Hi,
Thanks Mike for introducing me. I have just subscribed to the list.
Yes I'm working on a wiki "engine" with replaceable parts. The replaceable parts include parser (wiki text -> document tree in memory), formatter (document tree -> output text), storage system, authenticator, authorizer, and search engine. User interface is not in it, but rather the whole engine is driven by a UI to be supplied by the developer.
You can think of this "engine" as a "wiki library" that have pre-defined interfaces to replaceable parts. So, with an html formatter and a mediawiki parser (a draft version already exist), it can already show HTML for mediawiki contents. Furthermore, if parsers and formatters of markup A and B are available, we can freely convert wiki contents from A to B and vice versa. The "intermediate" thing is actually the document tree in memory.
The whole thing is written in C++. With help from wrapper generators like SWIG, it is possible to be called by many scripting languages supported by SWIG (PHP, Python, Ruby, Tcl, Lua, Java, C#, to name a few). I haven't got around to doing this just yet, but I did similar work with other systems before so this should be doable.
If this works, the wikipedia contents will instantly become available to many systems even if they are not written in PHP, or even not web-based.
I'll attend the Hacking Days Extra in the afternoon tomorrow. Maybe I can show you what I have so far and get your comments. :)
cheers, Ping
On 8/1/07, Tian-Jian Barabbas Jiang@Gmail barabbas@gmail.com wrote:
Besides WikiCreole, someone else is implementing pluggable parsers of wiki syntax without an intermediate language, or say, the intermediate language is flex.

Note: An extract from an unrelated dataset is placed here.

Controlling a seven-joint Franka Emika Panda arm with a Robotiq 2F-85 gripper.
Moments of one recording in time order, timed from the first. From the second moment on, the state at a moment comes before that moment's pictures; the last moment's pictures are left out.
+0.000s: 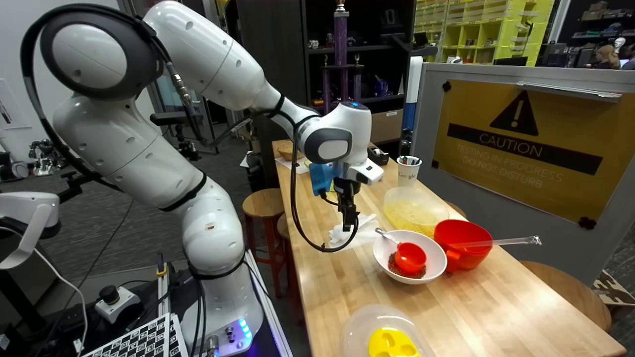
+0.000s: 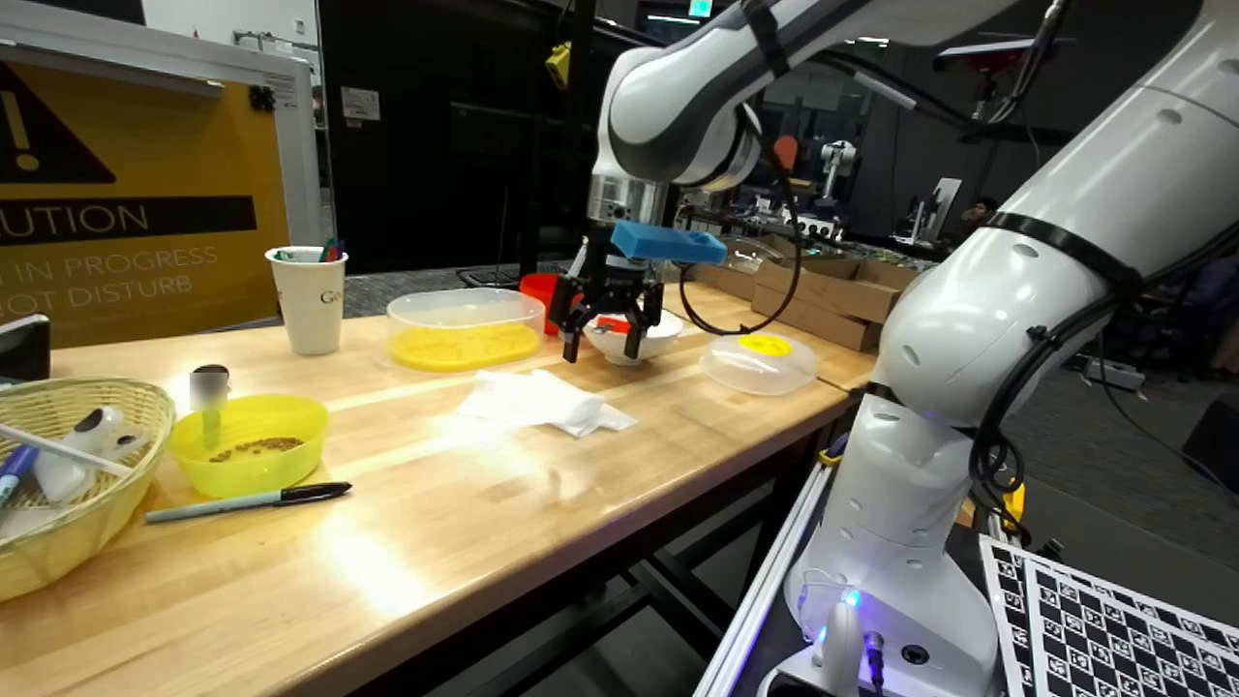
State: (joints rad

This guy, Ping Yeh, will introduce his pilot work on Wikimania: http://wikimania2007.wikimedia.org/wiki/Proceedings:PY1
Actually I'm imaging that if this flexible parser idea, as the input part, connected to some kind of wikiwyg formatter, as the output part, they may solve similar problem of WikiCreole and pull the day of "WYSIWYG <-> XHTML" closer to us; by this kind of interpretation of Brion's comment, I second it.